Вернулась в кухню, а мать поглядывает на нее с опаской. Но Джиллиан больше ничего не сказала. После ужина они посмотрели вечерние новости.
– Ну, я пошла, – объявила Джиллиан.
Родители ее не задерживали. Проводили до двери, мать обняла ее, отец крепко пожал ей руку.
– Смотрите, ноги там не переломайте! – весело крикнула она, садясь в машину.
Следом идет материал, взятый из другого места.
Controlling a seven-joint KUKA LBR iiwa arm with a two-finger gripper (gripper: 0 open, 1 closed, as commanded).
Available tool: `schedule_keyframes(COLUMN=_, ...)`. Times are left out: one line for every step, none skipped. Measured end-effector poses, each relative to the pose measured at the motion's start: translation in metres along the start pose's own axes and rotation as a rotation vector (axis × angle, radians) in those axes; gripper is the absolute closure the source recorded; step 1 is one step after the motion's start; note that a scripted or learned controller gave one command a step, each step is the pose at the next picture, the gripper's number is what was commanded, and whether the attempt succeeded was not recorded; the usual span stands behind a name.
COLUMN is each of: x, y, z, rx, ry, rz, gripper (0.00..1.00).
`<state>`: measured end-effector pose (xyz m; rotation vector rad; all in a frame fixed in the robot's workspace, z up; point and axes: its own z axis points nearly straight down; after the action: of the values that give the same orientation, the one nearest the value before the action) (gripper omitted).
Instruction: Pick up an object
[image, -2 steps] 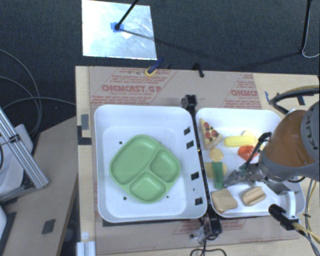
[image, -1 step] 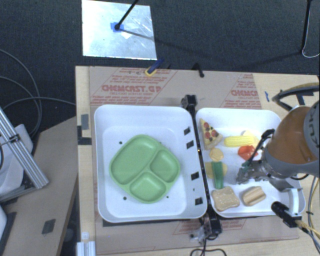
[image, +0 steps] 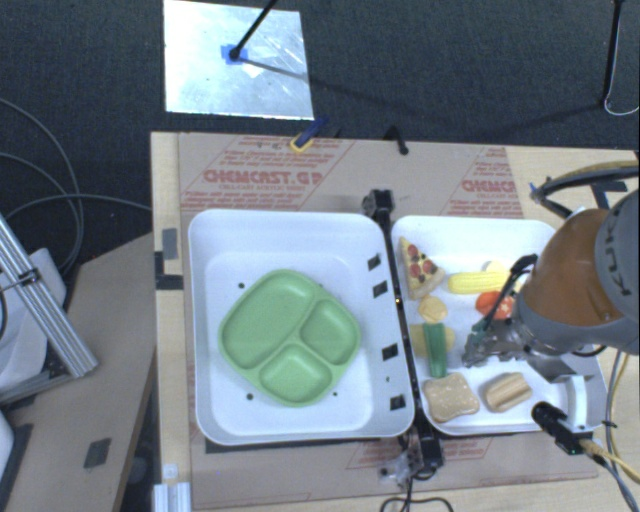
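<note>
Gripper (image: 484, 345) sits low inside the right bin (image: 480, 228), near the bin's middle, pointing down and toward the view's left. Finger state: cannot tell; the dark metal tip is too small and cluttered to read, and no item is seen held in it.

Arm (image: 585, 275) enters from the right edge, the orange band directly above the wrist, the grey body bulking over the bin's right half and hiding that part of the floor.

Items around the tip, right bin:
- Green piece (image: 437, 342), upright oblong, just to the left of the gripper, apart from it.
- Toast slice (image: 451, 397), below-left of the gripper, near the bin's front wall.
- Bread roll (image: 505, 390), tan, below the gripper, just beside the toast.
- Red piece (image: 489, 303), just above the gripper, partly hidden by the wrist.
- Corn cob (image: 474, 282), yellow, above the red piece.
- Small yellow chunk (image: 432, 309), above the green piece.
- Pizza slice (image: 420, 266), at the bin's upper left corner.

Left bin (image: 230, 250): green divided plate (image: 289, 337) lies flat at centre, well apart from the gripper.
</note>
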<state>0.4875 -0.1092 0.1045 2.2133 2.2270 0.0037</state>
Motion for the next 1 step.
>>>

Развернувшись, взглянула назад, на дом. Дверь закрыта.
Вечером она проверила почту, но в ящике Фрекен Жюли новых сообщений не было.
* * *
Эсэмэска, посланная ей Хубертом вслед за демонстрацией своих картин, показалась Джиллиан обидной. Так прямо и спросил, не ожидала ли она большего. Две недели Джиллиан не выходила с ним на связь, он тоже явно выжидал. Маттиас все спрашивал, что с ней такое, но она только головой качала в ответ, мол, дел невпроворот, половина редакции разъехалась на осенние каникулы.
В конце концов Джиллиан написала Хуберту мейл, упрекая в том, что он якобы ее использовал. «Не каждая из тех, кого ты заманил в мастерскую, станет для тебя раздеваться».